=== Section Start ===
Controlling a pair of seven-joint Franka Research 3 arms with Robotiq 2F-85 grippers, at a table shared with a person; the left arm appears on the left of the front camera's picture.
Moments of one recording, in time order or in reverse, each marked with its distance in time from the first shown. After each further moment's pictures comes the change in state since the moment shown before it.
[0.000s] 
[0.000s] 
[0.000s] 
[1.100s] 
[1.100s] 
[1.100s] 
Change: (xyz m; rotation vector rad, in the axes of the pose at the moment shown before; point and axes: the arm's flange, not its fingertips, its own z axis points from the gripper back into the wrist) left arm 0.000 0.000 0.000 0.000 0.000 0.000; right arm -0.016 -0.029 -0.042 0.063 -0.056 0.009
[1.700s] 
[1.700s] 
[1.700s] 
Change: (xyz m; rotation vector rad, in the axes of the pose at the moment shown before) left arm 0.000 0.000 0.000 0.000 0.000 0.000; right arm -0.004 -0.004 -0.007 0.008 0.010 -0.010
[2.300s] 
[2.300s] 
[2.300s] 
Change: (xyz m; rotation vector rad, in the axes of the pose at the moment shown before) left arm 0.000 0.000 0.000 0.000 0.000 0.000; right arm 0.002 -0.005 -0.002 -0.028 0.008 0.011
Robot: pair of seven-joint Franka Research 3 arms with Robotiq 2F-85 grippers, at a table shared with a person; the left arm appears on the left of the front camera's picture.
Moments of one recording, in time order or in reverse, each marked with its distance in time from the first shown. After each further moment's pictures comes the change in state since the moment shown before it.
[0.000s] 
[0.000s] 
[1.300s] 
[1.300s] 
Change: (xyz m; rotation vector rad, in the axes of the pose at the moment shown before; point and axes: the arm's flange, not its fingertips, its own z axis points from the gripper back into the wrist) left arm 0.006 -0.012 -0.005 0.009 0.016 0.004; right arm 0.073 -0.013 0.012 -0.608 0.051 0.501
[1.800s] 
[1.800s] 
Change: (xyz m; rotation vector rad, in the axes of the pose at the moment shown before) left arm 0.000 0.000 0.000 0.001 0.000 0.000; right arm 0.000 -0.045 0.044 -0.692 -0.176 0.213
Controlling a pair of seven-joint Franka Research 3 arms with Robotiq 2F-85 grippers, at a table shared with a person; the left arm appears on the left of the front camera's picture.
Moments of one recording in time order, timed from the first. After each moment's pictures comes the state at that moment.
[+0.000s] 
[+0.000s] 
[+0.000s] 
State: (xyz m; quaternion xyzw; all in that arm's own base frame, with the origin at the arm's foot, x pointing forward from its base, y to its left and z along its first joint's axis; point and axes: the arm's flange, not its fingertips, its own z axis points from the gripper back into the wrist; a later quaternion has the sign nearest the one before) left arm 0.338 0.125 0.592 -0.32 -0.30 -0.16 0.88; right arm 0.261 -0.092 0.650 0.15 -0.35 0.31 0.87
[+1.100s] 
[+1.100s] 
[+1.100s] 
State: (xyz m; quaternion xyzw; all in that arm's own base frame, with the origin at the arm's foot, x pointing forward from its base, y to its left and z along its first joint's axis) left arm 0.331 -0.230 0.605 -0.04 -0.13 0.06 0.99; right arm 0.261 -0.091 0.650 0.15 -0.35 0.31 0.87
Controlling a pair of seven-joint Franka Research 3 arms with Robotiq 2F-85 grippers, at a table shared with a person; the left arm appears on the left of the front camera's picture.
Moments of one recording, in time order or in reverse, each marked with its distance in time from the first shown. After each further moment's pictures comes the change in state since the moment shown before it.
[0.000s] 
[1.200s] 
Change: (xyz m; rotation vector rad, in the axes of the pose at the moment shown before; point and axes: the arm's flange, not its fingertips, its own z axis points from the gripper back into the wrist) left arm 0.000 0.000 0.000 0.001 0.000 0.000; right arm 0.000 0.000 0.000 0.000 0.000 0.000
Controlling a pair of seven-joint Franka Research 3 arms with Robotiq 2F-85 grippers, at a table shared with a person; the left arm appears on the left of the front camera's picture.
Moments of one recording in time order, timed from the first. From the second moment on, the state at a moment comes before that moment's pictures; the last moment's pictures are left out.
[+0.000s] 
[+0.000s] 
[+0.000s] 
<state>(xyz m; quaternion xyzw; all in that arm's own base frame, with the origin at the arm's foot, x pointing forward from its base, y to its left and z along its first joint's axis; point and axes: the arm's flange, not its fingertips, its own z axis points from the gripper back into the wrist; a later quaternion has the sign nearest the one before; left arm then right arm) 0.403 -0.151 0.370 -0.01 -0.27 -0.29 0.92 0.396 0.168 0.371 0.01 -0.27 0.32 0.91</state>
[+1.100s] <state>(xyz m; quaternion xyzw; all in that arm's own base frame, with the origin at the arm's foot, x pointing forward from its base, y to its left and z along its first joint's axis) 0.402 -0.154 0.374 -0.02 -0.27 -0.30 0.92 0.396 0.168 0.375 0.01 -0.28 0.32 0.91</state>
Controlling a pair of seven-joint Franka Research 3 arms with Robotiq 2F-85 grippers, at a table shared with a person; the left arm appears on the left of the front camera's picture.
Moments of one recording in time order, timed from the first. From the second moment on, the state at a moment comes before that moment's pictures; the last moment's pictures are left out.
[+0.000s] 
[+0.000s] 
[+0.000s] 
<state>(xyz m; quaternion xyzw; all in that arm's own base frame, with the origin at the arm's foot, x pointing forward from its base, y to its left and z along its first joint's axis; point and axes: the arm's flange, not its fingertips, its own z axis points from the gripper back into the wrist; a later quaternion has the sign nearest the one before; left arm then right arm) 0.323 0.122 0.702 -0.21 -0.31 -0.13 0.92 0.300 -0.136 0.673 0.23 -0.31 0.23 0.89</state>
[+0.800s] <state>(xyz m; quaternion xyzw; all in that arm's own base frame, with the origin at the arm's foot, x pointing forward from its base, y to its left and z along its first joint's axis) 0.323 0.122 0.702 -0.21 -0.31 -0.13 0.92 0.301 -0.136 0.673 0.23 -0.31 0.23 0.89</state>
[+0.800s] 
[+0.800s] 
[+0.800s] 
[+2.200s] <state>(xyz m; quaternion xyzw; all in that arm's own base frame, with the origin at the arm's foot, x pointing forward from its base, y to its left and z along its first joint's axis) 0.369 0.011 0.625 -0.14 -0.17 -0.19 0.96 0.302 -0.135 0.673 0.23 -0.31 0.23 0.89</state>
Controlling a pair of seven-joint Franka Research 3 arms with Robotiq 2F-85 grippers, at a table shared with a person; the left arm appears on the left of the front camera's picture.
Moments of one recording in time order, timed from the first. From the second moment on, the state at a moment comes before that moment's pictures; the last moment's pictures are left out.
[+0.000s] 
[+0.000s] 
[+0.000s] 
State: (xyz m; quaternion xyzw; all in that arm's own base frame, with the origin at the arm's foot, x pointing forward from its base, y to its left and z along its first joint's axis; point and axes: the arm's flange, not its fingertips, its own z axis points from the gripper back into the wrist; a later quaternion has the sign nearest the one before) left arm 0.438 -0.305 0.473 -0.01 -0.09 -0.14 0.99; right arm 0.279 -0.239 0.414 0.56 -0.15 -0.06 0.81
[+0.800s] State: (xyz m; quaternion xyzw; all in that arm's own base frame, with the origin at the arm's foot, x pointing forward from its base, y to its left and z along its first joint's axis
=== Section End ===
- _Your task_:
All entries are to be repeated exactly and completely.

- _Solved exercise_:
Controlling a pair of seven-joint Franka Research 3 arms with Robotiq 2F-85 grippers, at a table shared with a person; the left arm appears on the left of the front camera's picture.
Moments of one recording, in time order or in reverse, each marked with its distance in time from the first shown. After each further moment's pictures comes the change in state since the moment shown before it.
[0.000s] 
[0.000s] 
[0.000s] 
[1.100s] 
[1.100s] 
[1.100s] 
Change: (xyz m; rotation vector rad, in the axes of the pose at the moment shown before; point and axes: the arm's flange, not its fingertips, its own z axis points from the gripper back into the wrist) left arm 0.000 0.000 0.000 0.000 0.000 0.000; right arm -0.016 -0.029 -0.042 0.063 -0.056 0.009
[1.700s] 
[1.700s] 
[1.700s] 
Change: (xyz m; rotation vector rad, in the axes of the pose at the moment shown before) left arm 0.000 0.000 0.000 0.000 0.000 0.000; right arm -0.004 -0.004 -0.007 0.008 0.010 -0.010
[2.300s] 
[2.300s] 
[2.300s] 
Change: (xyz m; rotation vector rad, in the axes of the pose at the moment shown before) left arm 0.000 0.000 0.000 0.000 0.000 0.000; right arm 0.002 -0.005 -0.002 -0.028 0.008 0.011
Robot: pair of seven-joint Franka Research 3 arms with Robotiq 2F-85 grippers, at a table shared with a person; the left arm appears on the left of the front camera's picture.
Moments of one recording, in time order or in reverse, each marked with its distance in time from the first shown. After each further moment's pictures comes the change in state since the moment shown before it.
[0.000s] 
[0.000s] 
[1.300s] 
[1.300s] 
Change: (xyz m; rotation vector rad, in the axes of the pose at the moment shown before; point and axes: the arm's flange, not its fingertips, its own z axis points from the gripper back into the wrist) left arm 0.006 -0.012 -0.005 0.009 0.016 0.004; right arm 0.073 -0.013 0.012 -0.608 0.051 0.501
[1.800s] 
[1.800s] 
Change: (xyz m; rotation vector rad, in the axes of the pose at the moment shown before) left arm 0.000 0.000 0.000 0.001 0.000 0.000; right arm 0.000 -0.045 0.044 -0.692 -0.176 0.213
Controlling a pair of seven-joint Franka Research 3 arms with Robotiq 2F-85 grippers, at a table shared with a person; the left arm appears on the left of the front camera's picture.
Moments of one recording in time order, timed from the first. After each moment's pictures comes the state at that moment.
[+0.000s] 
[+0.000s] 
[+0.000s] 
State: (xyz m; quaternion xyzw; all in that arm's own base frame, with the origin at the arm's foot, x pointing forward from its base, y to its left and z along its first joint's axis; point and axes: the arm's flange, not its fingertips, its own z axis points from the gripper back into the wrist; a later quaternion has the sign nearest the one before) left arm 0.338 0.125 0.592 -0.32 -0.30 -0.16 0.88; right arm 0.261 -0.092 0.650 0.15 -0.35 0.31 0.87
[+1.100s] 
[+1.100s] 
[+1.100s] 
State: (xyz m; quaternion xyzw; all in that arm's own base frame, with the origin at the arm's foot, x pointing forward from its base, y to its left and z along its first joint's axis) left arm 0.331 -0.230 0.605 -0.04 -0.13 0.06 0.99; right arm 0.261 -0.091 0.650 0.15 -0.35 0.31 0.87
Controlling a pair of seven-joint Franka Research 3 arms with Robotiq 2F-85 grippers, at a table shared with a person; the left arm appears on the left of the front camera's picture.
Moments of one recording, in time order or in reverse, each marked with its distance in time from the first shown. After each further moment's pictures comes the change in state since the moment shown before it.
[0.000s] 
[1.200s] 
Change: (xyz m; rotation vector rad, in the axes of the pose at the moment shown before; point and axes: the arm's flange, not its fingertips, its own z axis points from the gripper back into the wrist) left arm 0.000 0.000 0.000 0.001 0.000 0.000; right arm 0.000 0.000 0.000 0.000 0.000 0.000
Controlling a pair of seven-joint Franka Research 3 arms with Robotiq 2F-85 grippers, at a table shared with a person; the left arm appears on the left of the front camera's picture.
Moments of one recording in time order, timed from the first. From the second moment on, the state at a moment comes before that moment's pictures; the last moment's pictures are left out.
[+0.000s] 
[+0.000s] 
[+0.000s] 
<state>(xyz m; quaternion xyzw; all in that arm's own base frame, with the origin at the arm's foot, x pointing forward from its base, y to its left and z along its first joint's axis; point and axes: the arm's flange, not its fingertips, its own z axis points from the gripper back into the wrist; a later quaternion has the sign nearest the one before; left arm then right arm) 0.403 -0.151 0.370 -0.01 -0.27 -0.29 0.92 0.396 0.168 0.371 0.01 -0.27 0.32 0.91</state>
[+1.100s] <state>(xyz m; quaternion xyzw; all in that arm's own base frame, with the origin at the arm's foot, x pointing forward from its base, y to its left and z along its first joint's axis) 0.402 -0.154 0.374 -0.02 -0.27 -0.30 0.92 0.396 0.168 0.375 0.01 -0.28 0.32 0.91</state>
Controlling a pair of seven-joint Franka Research 3 arms with Robotiq 2F-85 grippers, at a table shared with a person; the left arm appears on the left of the front camera's picture.
Moments of one recording in time order, timed from the first. From the second moment on, the state at a moment comes before that moment's pictures; the last moment's pictures are left out.
[+0.000s] 
[+0.000s] 
[+0.000s] 
<state>(xyz m; quaternion xyzw; all in that arm's own base frame, with the origin at the arm's foot, x pointing forward from its base, y to its left and z along its first joint's axis; point and axes: the arm's flange, not its fingertips, its own z axis points from the gripper back into the wrist; a later quaternion has the sign nearest the one before; left arm then right arm) 0.323 0.122 0.702 -0.21 -0.31 -0.13 0.92 0.300 -0.136 0.673 0.23 -0.31 0.23 0.89</state>
[+0.800s] <state>(xyz m; quaternion xyzw; all in that arm's own base frame, with the origin at the arm's foot, x pointing forward from its base, y to its left and z along its first joint's axis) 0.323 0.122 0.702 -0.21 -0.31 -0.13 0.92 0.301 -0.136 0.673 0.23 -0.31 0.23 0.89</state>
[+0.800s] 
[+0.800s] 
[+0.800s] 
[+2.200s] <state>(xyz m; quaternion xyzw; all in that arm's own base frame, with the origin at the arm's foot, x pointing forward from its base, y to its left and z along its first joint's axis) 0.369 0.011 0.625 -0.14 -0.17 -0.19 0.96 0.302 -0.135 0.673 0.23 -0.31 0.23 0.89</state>
Controlling a pair of seven-joint Franka Research 3 arms with Robotiq 2F-85 grippers, at a table shared with a person; the left arm appears on the left of the front camera's picture.
Moments of one recording in time order, timed from the first. From the second moment on, the state at a moment comes before that moment's pictures; the last moment's pictures are left out.
[+0.000s] 
[+0.000s] 
[+0.000s] 
State: (xyz m; quaternion xyzw; all in that arm's own base frame, with the origin at the arm's foot, x pointing forward from its base, y to its left and z along its first joint's axis; point and axes: the arm's flange, not its fingertips, its own z axis points from the gripper back into the wrist; a later quaternion has the sign nearest the one before) left arm 0.438 -0.305 0.473 -0.01 -0.09 -0.14 0.99; right arm 0.279 -0.239 0.414 0.56 -0.15 -0.06 0.81
[+0.800s] State: (xyz m; quaternion xyzw; all in that arm's own base frame, with the origin at the arm's foot, x pointing forward from its base, y to its left and z along its first joint's axis

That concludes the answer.